__Goal of the exercise__. Your answer must be the data repeated exactly, with no pictures in it.

Segment Start: Excerpted records

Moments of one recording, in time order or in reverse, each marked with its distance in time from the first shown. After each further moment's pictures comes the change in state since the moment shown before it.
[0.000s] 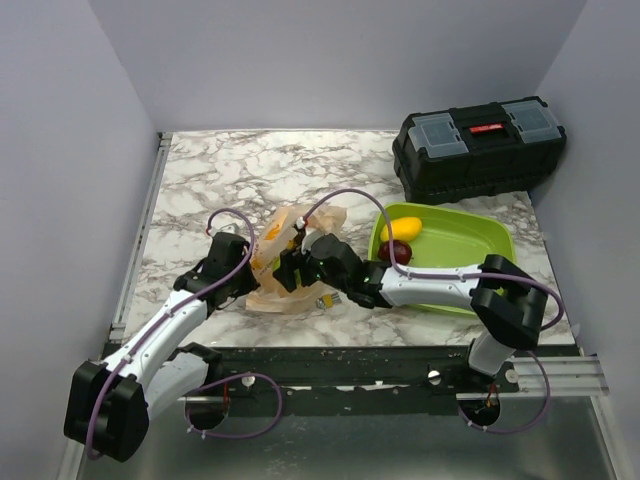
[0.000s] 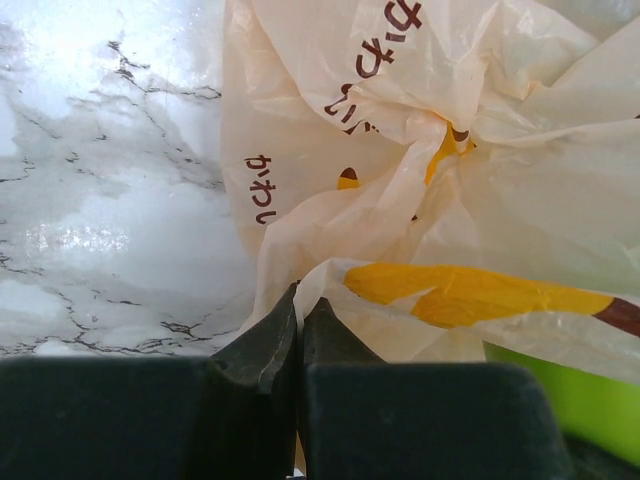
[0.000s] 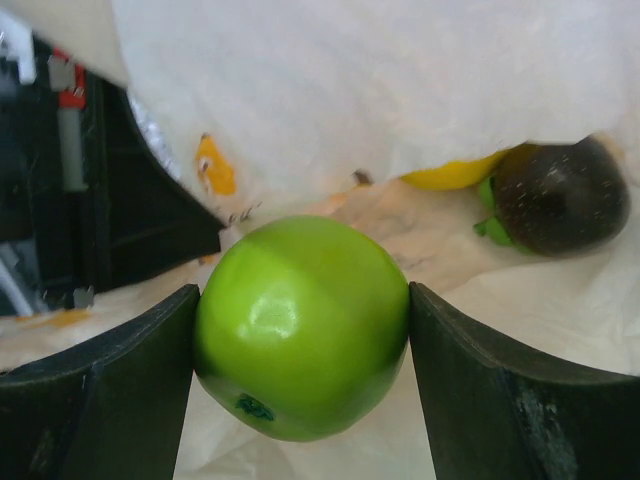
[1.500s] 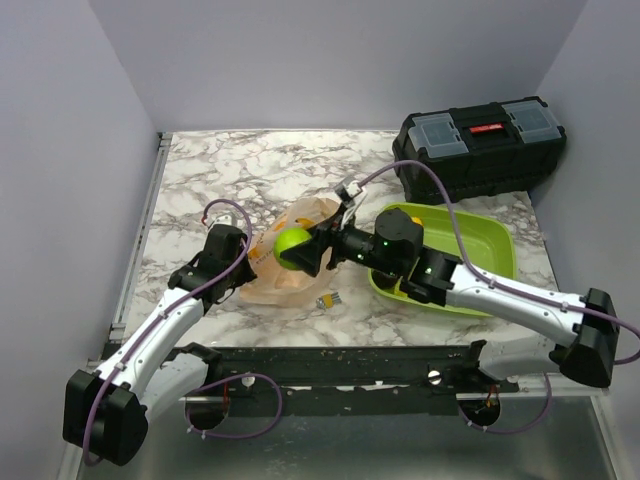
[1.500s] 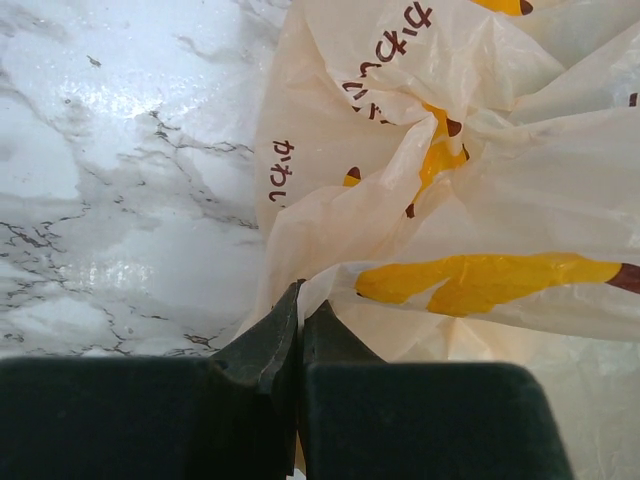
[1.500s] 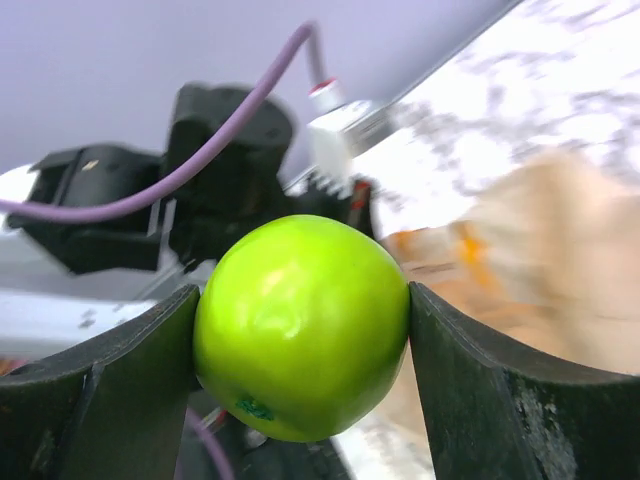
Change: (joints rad) left arm 0.000 -0.024 0.091 -0.053 -0.057 0.047; right arm -0.045 -0.384 0.038 -0.083 -0.365 0.114
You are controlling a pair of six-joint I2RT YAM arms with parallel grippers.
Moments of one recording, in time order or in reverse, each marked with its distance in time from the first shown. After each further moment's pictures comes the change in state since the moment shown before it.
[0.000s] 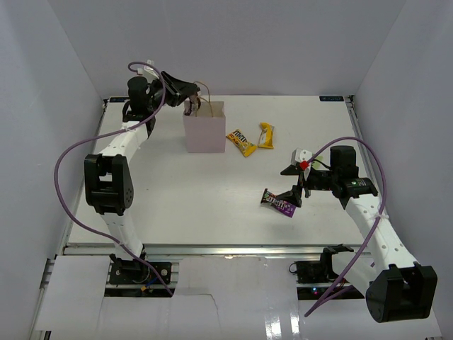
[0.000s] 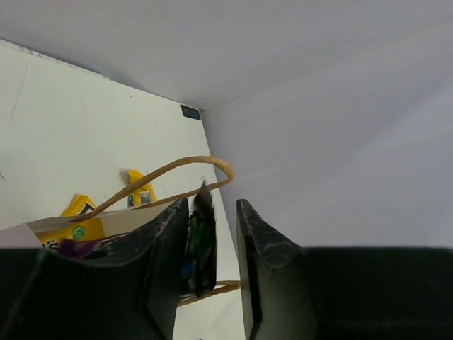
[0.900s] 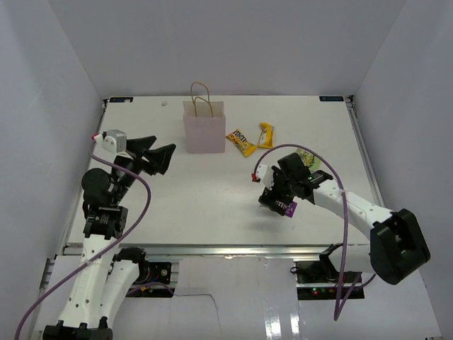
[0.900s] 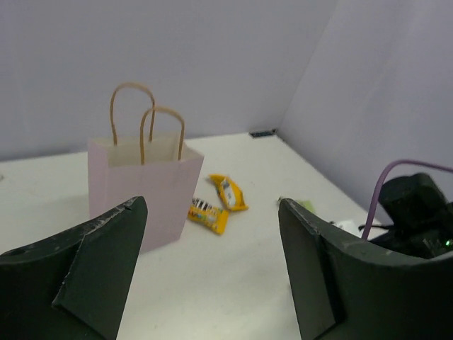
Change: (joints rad) left arm -0.011 -1.227 -0.773 -0.152 -0.182 0.679; right arm 0.420 0.267 0.011 0.000 0.795 0.146
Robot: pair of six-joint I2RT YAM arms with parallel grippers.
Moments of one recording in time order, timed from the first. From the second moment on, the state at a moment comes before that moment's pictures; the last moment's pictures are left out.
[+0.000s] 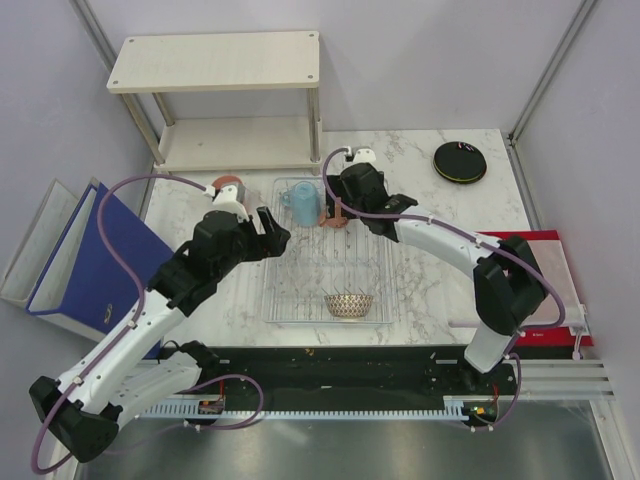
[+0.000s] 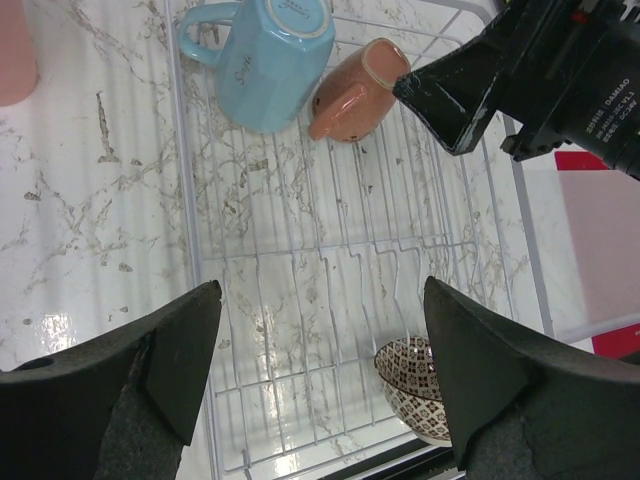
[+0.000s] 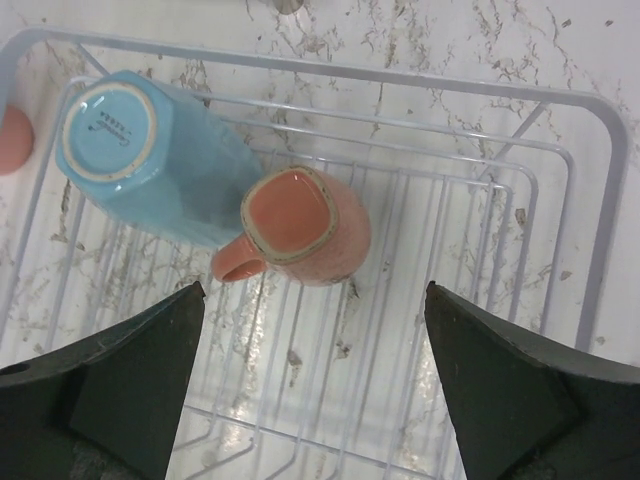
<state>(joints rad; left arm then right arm) -0.60 0.87 0.88 -0.45 -0.18 -0.58 0.68 1.72 1.31 -0.22 0.33 0.39</state>
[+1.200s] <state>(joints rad) -0.60 0.87 0.84 -0.44 -0.18 -0.59 0.67 2.02 1.53 -0.23 0.38 0.50</state>
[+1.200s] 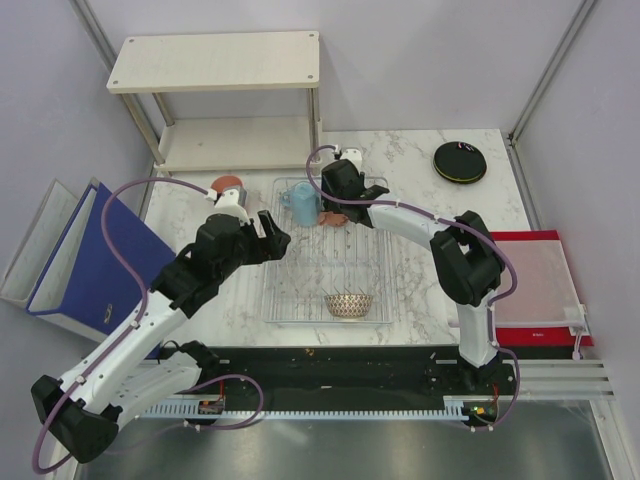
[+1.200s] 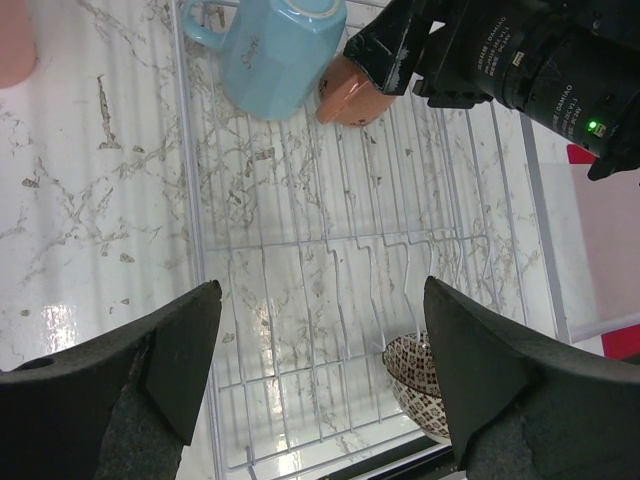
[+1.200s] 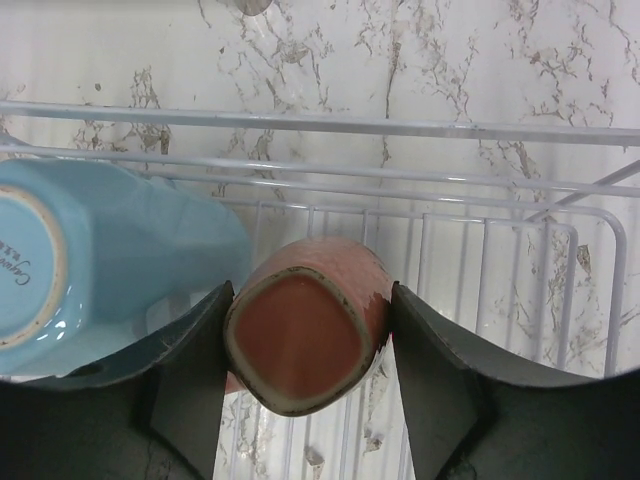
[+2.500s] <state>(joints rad) -0.36 0.85 0.59 0.42 0.47 -1.02 0.39 1.43 0.59 1.00 -0.47 1.29</state>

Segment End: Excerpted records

__Result__.
Moments of one recording, in time order or in reverse, each marked with its distance in time from the first shown. After each further moment's pictures comes the change in state since the moment shown before it.
[0.000s] 
[0.000s] 
[0.000s] 
[1.500s] 
[1.500s] 
[1.500s] 
Change: (joints rad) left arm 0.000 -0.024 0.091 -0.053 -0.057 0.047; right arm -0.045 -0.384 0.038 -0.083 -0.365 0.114
You are controlling a pair of six-joint I2RT YAM arms with parallel grippers.
Moments of one recording, in time order or in reverse, each marked with its distance in time from the first shown. After each further moment's pictures comes the change in state since the moment shown before it.
[0.000s] 
[0.000s] 
[0.900s] 
[0.900s] 
Change: (joints rad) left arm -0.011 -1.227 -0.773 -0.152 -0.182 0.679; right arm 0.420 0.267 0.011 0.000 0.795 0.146
Robot: pair of six-joint I2RT YAM arms with parallel grippers.
Moments of one recording in time order, timed from the first. From the second moment on, the state at a moment comes before that moment's pictures; the last moment's pictures are left out.
[+0.000s] 
[+0.000s] 
[+0.000s] 
<state>(joints rad; left arm then right arm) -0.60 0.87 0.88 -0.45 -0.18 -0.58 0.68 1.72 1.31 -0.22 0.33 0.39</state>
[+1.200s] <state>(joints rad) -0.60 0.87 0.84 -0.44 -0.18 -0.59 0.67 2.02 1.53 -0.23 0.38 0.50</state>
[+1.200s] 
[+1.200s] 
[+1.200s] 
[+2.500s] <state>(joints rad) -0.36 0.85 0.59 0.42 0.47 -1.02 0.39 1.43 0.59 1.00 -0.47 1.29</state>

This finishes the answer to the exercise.